# Any open bass tournaments coming up



## jeepin_85 (Jan 20, 2012)

Wanted to see if any one knew of any open bass tournaments coming up in the next 3 or 4 weeks.


----------



## Harbor Hunter (Aug 19, 2007)

Cash For Bass Lake Erie 8-18.


----------



## ja[email protected] (Aug 14, 2013)

GLLS Open Toledo Division at Cullen Park Toledo Ohio.contact me for info


----------



## ranger373v (Oct 26, 2012)

finhunters on the ohio river.sept 22, $100/boat no member fee, $10 big bass. usually a great turn out, going out of tanners creek.

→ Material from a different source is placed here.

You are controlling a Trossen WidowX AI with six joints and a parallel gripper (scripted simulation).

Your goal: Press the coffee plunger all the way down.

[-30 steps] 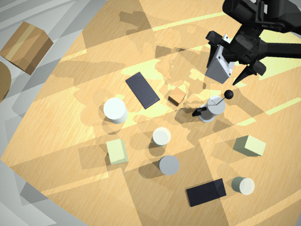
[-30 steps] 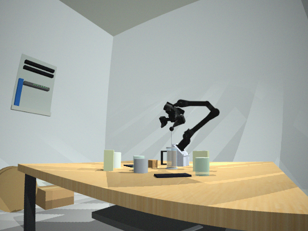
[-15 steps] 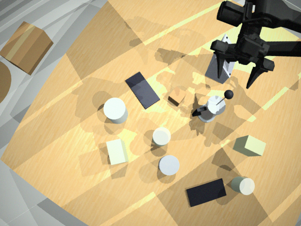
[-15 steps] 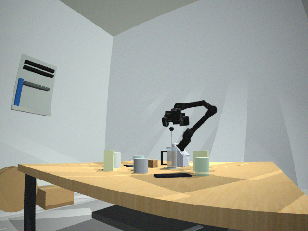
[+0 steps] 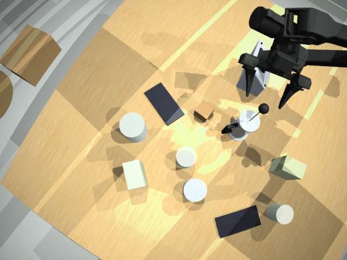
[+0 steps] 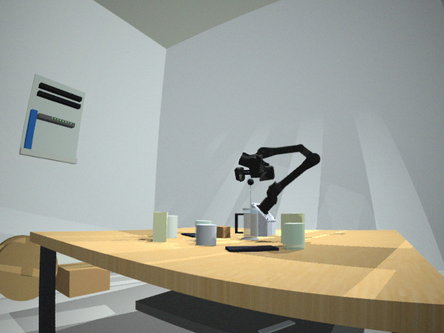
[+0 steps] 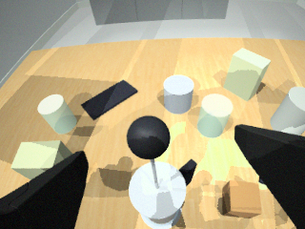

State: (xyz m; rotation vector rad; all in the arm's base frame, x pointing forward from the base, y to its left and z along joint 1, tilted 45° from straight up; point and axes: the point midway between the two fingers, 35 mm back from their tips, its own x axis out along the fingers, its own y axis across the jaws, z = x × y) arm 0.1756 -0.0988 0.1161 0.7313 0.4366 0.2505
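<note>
Now: gripper tip 20 mm short of the glass coffee press and 130 mm above it. From my gripper tip the other things lie so: brown box 130 mm to the right, 230 mm below.
</note>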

would love to have you join us!


----------



## jonzun (Jun 11, 2004)

Pleasant Hill Open this Sunday Aug 18, 7-3pm. $100 entry payout $1000 for first. JONZUN


----------



## jeepin_85 (Jan 20, 2012)

Hey, thanks fellas. Anything next weekend 24 and 25th I believe. Never took a bass boat on Erie. Don't know if Im totally ready for that.


----------



## Nipididdee (Apr 19, 2004)

http://www.dobass.com/100PERCENT.html

http://www.dobass.com/2013WEBFORMS/NOAA/CHAUTAUQUA.html

http://www.dobass.com/ohiobasstournaments.html

out of your region... but several make the trip from Central Ohio though 

nip


----------